# Best shell...



## scarrott73 (Apr 13, 2005)

I have been pass shooting canadians for a couple years now but this fall me and my buddies are going to get into decoying them...Which none of us have the money to buy the big foots...So i was just wondering if any body could help me out on which shells are the best for a decent price...

Cody


----------



## Original Goosebuster (Jan 12, 2006)

I think that for the best buy and quality are the Carrylite supermagnums that are 80 bucks for 6 at Cabelas. These things are very long and tall and will look good from very far distances. Any spread needs at least six of these.


----------



## NDTerminator (Aug 20, 2003)

You're going to get a bunch of answers on this question, most of which will conflict. Might as well start here. 

I had a half dozen Carrylite supermags and sold them after one season, because the paint started to chip & flake off and the snap on white cheek pieces started coming off. The paint issue happens a lot with all Carrylite decoys and when it does, I've never yet been able to get paint to stick again.

I think a guy is smarter and money ahead to spend just a bit more and get better quality.

The GHG shells are very realistic and reasonably priced (around $120 a dozen). I have a dozen, and after two seasons the only issue has been that the head holes in some of the bodies have worn to the point a head doesn't snap in tight. The paint & flocking have held up great to some hard use.

For my money, the best all around shells (and floating decoys) are made by G&H. They are tough and the paint is practically bullet proof. The twist lock head system simply works flawlessly, period. G&H mags run around $150 a dozen.
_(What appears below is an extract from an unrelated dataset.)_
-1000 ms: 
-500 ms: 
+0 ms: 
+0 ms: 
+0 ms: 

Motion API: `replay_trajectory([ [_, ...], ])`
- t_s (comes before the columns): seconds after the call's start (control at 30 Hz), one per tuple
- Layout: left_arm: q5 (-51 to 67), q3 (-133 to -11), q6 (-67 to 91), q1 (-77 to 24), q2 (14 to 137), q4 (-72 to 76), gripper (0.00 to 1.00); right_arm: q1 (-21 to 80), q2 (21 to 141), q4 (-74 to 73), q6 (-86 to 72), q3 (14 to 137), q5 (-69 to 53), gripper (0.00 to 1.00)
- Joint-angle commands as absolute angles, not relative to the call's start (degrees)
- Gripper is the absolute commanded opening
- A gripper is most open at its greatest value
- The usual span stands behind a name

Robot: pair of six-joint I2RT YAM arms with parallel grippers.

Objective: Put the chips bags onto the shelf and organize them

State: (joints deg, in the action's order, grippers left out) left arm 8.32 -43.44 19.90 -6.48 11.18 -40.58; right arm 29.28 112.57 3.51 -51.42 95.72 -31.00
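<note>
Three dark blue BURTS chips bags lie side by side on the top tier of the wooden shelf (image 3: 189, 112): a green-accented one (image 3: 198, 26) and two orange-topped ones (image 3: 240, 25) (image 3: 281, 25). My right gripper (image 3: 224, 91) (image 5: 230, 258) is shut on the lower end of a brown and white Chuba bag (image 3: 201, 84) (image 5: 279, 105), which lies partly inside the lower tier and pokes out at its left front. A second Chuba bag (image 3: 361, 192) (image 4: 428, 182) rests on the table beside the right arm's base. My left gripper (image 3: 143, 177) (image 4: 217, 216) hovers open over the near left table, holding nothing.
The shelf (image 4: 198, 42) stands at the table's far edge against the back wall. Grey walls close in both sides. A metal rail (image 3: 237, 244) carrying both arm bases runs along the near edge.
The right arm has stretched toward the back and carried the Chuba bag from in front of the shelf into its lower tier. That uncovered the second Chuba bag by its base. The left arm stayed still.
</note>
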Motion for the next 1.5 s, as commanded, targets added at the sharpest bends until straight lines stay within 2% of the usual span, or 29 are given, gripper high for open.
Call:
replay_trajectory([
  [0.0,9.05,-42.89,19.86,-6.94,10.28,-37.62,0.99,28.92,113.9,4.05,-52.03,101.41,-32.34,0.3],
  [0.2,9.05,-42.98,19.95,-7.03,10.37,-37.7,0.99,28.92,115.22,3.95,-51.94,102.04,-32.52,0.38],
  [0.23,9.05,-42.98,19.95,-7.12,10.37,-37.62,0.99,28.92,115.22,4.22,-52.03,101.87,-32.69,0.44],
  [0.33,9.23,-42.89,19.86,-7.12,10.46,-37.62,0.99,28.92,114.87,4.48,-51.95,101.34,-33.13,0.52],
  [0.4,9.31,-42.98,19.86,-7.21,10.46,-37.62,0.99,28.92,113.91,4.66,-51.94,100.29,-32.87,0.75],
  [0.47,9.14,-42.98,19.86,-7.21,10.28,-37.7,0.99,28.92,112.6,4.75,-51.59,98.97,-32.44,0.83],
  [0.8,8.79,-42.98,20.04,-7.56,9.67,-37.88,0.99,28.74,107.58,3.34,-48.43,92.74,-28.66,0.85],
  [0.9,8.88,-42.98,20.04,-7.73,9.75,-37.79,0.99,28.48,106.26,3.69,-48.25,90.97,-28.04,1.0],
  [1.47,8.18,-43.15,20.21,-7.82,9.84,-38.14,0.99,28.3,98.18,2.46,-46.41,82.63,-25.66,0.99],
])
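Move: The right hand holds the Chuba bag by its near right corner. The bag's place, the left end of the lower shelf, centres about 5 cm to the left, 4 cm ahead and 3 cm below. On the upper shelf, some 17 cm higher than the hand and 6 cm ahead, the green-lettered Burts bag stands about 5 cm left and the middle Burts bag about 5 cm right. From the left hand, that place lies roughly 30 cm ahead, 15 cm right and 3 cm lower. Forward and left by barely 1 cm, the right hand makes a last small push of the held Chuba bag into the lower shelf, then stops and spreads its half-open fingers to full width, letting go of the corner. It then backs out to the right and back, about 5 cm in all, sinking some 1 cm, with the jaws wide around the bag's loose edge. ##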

The bulk of my spread (about 5 dozen) are G&H mags & super mags, and all of my floating duck decoys are G&H's...


----------



## wyogoose (Feb 11, 2006)

I havent had any problems with my carrylights other than the cheek patches are a little loose on them but are easy to fix. I have two dozen standards and four dozen mags and they work great. However I do agree about the GHG. They are awsome decoys and hold up well. I cant get enough of them in my spread.


----------



## brianb (Dec 27, 2005)

One vote for Higdon Stackables.


----------



## Chuck Smith (Feb 22, 2005)

I have GHG oversized shells.....I have been very happy with them.....I also bought the motion stakes for them.....This will give a full body look to these decoys.....But decoys are like women and guns to guys....Everyone has the type they like :lol:


----------



## chris lillehoff (Jan 9, 2006)

you should just start a "decoy fund" amongst your buddies. IMO, its better to save and buy the best than not and have them look sub-par.


----------



## hoosier dhr (Jul 24, 2003)

Go with G&H or GHG 
you really dont need Supermags, Mags are good, the standards also work well and are cheaper.


----------



## WingedShooter7 (Oct 28, 2005)

Carrylite magnums are supberb and dont chip unless ur throwing them like a football at a football game. Then i would say G&H standards or magnums because of the head postions they rule 99.99 per 12 for standards. Then GHG


----------



## goosebusters2 (Jan 13, 2006)

Carrylite makes some economy goose shells, they look alright, they may not be the best looking decoy out there, but they are cheap(55 bucks a dozen) and they will add to your spread


----------



## WingedShooter7 (Oct 28, 2005)

yeah those are cheap but small but i guess if each of you chip in about $150 you could get a nice spread going.


----------



## PJ (Oct 1, 2002)

Shells, GHG with the motion stakes hands down. Way better than anything else.


----------



## WingedShooter7 (Oct 28, 2005)

also man if you dont have any money check out your local news paper for rummage sales taht have decoys we just got 12 shells and 2 full bodies for $40  way better than buying new and they look great. Check ebay out to they got some good deals sometimes.


----------